Popular startup advice that misleads entrepreneurs - Priyaj
http://whittleidea.com/blog/24-popular-startup-advice-that-misleads-entrepreneurs

======
kstenerud
5\. The CEO doesn't need to be a techie, but (s)he needs to understand how the
sausage is made.

7\. Some people hit a home run first time, but this is rare. Failure that you
learn from makes you stronger and better prepared for your next time at bat.

9\. It's usually easier to raise in Silicon Valley than in most other areas.
There's lots more money floating around here.

12\. Two things always fail: A good team with a bad idea, and a bad team with
a good idea.

13\. If the product applies to you as a user, it usually requires less work to
build a good product. But if you're allergic to work, you're in the wrong
business anyway.

20\. Entrepreneurs answer to everyone, but not as serfs.

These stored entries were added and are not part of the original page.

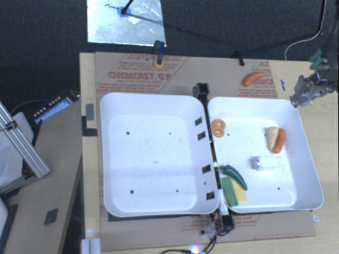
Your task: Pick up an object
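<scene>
Orange and tan, a hot dog in a bun (275, 139) lies in the right bin (304, 157), near that bin's right wall and well below the gripper. Just below and left of it a small white and grey block (263, 163) is seen on the bin floor. A green chilli pepper (234, 175) rests near the bin's left wall, its lower end touching a green and yellow sponge-like piece (232, 191) that lies against the front left corner. An orange pretzel (217, 127) sits higher up beside the same wall. The left bin (114, 142) adjoins the right one along a row of dark clips. A loose orange sausage (253, 79) lies on the cardboard sheet (175, 73) behind the right bin. The gripper (303, 97) is seen at the far right edge, above the bin's back right corner, with nothing visibly held; how far it is open cannot be told.
</scene>
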Controlling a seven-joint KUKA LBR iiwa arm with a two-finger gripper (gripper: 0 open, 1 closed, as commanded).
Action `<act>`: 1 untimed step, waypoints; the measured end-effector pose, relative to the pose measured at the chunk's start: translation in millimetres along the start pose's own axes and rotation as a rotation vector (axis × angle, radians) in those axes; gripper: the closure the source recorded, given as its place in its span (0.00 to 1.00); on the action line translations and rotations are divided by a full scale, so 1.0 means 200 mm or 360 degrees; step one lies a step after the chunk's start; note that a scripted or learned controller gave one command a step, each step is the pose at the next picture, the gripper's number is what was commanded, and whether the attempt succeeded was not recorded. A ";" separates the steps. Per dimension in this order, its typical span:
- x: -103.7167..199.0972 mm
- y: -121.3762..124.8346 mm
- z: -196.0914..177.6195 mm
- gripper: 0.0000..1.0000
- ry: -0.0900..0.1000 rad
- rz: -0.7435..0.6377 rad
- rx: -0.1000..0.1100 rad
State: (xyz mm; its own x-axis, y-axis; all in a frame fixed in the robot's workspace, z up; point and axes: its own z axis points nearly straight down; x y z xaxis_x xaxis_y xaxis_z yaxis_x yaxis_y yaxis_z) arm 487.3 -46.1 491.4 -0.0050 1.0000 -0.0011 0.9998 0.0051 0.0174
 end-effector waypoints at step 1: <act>0.26 -0.01 0.42 1.00 0.0003 -0.0005 0.0032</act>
State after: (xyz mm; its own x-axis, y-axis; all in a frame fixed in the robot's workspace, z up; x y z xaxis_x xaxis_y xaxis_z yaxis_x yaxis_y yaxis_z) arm 487.4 5.7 407.6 -0.0084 1.0000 0.0009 1.0000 0.0084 -0.0028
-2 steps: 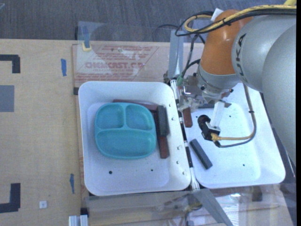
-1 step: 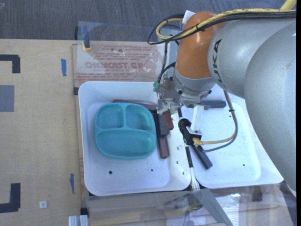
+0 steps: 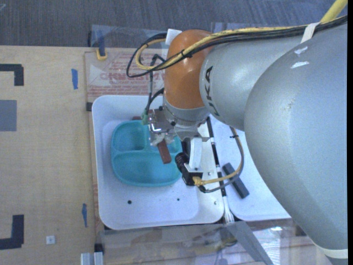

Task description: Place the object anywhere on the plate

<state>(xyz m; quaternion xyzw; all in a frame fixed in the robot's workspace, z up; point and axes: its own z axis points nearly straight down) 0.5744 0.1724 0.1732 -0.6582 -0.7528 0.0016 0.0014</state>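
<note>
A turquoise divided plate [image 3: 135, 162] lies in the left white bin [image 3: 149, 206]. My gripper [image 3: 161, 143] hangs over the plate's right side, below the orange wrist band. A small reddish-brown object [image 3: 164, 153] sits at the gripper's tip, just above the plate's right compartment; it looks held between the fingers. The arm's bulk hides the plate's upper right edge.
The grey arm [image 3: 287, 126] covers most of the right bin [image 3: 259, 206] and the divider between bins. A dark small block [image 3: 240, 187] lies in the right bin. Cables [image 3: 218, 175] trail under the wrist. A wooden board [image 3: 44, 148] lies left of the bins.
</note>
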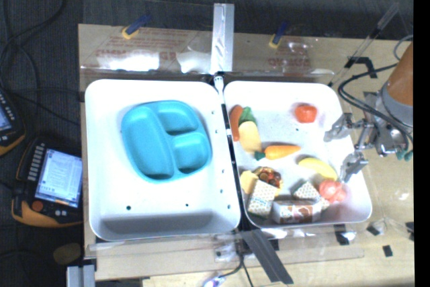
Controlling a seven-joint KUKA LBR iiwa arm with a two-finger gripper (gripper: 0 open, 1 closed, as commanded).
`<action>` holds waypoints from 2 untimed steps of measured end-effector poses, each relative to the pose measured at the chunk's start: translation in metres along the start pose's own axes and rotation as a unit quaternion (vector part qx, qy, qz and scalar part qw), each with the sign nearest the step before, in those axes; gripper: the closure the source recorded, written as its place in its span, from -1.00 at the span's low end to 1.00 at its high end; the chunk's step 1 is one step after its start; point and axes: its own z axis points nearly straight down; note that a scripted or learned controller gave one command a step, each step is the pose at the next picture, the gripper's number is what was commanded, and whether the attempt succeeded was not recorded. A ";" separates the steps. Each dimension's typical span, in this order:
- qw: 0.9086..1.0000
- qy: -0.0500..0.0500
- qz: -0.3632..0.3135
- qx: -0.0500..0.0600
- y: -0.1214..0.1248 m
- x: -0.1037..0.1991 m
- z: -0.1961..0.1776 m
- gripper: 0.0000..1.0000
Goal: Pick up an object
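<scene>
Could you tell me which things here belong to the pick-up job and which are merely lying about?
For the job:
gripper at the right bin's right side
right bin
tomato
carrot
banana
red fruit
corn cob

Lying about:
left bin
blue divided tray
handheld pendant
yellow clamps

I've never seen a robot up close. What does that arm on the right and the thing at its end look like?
An orange band rings the arm above grey metal at the wrist. The tool is bare silvery metal, with thin fingers on a boxy, bracket-like body. Black cables loop beside it.
</scene>
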 end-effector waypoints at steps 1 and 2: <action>0.991 -0.009 0.137 0.001 0.014 0.024 0.099 -1.00; 0.991 -0.009 0.137 0.001 0.014 0.024 0.099 -1.00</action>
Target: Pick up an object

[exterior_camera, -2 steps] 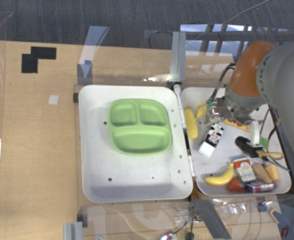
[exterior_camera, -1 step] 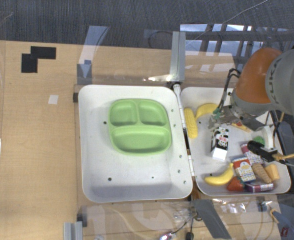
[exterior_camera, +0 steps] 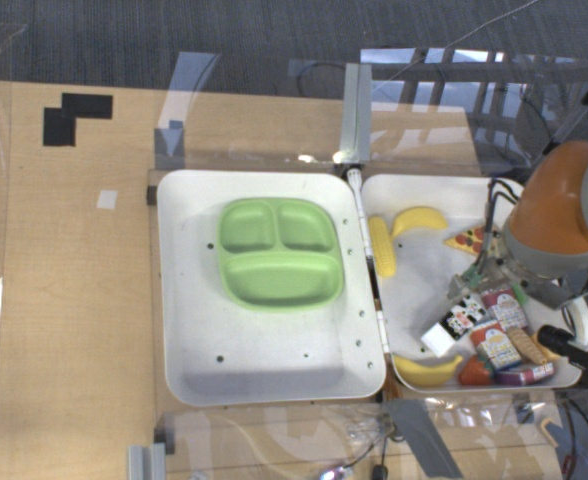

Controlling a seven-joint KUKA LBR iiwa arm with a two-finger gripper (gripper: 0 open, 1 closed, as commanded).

24\. Funding is tricky. Make sure you have enough to follow your roadmap, but
do your best to avoid dilution when you can. If you get more than you need,
use it for more runway.

Bonus: Don't fundraise in November/December if you can avoid it.

------
sek
Very good ones, but some sound a little out of thin air to get so many. Some
things are just not that simple to answer.

------
Priyaj
I loved this post as well. The author has an interesting perspective on most
traditional start-up concepts

------
kurian
Intersting view points